PROBLEM TO SOLVE:
Images are not wanted; transcribe the rest of the listing exactly.

(Beginning of SOURCE MATERIAL)

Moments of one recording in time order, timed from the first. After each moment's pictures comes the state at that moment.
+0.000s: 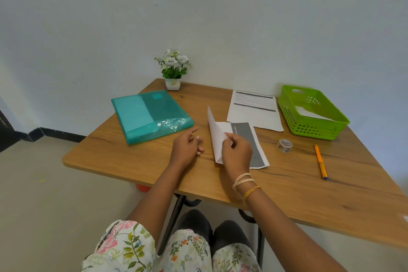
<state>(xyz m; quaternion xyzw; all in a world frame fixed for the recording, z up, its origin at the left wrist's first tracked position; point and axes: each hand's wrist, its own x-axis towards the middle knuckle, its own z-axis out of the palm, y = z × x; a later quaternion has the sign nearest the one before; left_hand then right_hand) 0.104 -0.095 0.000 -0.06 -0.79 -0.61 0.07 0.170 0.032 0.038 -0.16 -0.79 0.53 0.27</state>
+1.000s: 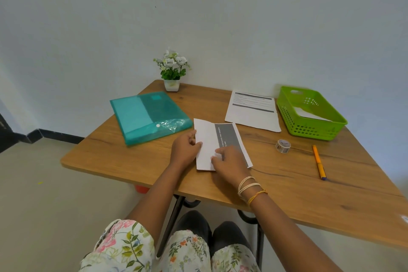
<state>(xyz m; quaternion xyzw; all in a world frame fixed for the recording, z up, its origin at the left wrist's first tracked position) 0.100 -0.093 0.001 -0.05 -0.86 -0.49 0.09 0.177 0.043 0.027 -0.09 -0.91 0.39 0.04</state>
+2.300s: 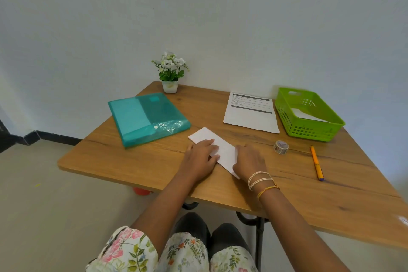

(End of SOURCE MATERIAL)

EXERCISE SOLUTION:
Moments of one recording in time order, timed from the first. After each moment's pictures comes the state at that moment.
+0.000s: 
<state>(xyz m; quaternion xyzw; all in a world frame fixed for the recording, z up, its origin at the left wrist's first tracked position; point and axes: each hand's wrist, its own x-axis towards the middle knuckle, its own z-axis out of the palm, y = z × x; a later quaternion has the sign nearest the one before; left_hand then right_hand) 0.104 -0.095 0.000 -0.06 -0.79 -0.61 0.07 0.170 0.032 0.038 -0.16 -0.79 0.53 0.27</state>
+1.000s: 
<state>(xyz m; quaternion xyzw; all in a world frame fixed for the recording, z up, its origin at the left wrist's first tracked position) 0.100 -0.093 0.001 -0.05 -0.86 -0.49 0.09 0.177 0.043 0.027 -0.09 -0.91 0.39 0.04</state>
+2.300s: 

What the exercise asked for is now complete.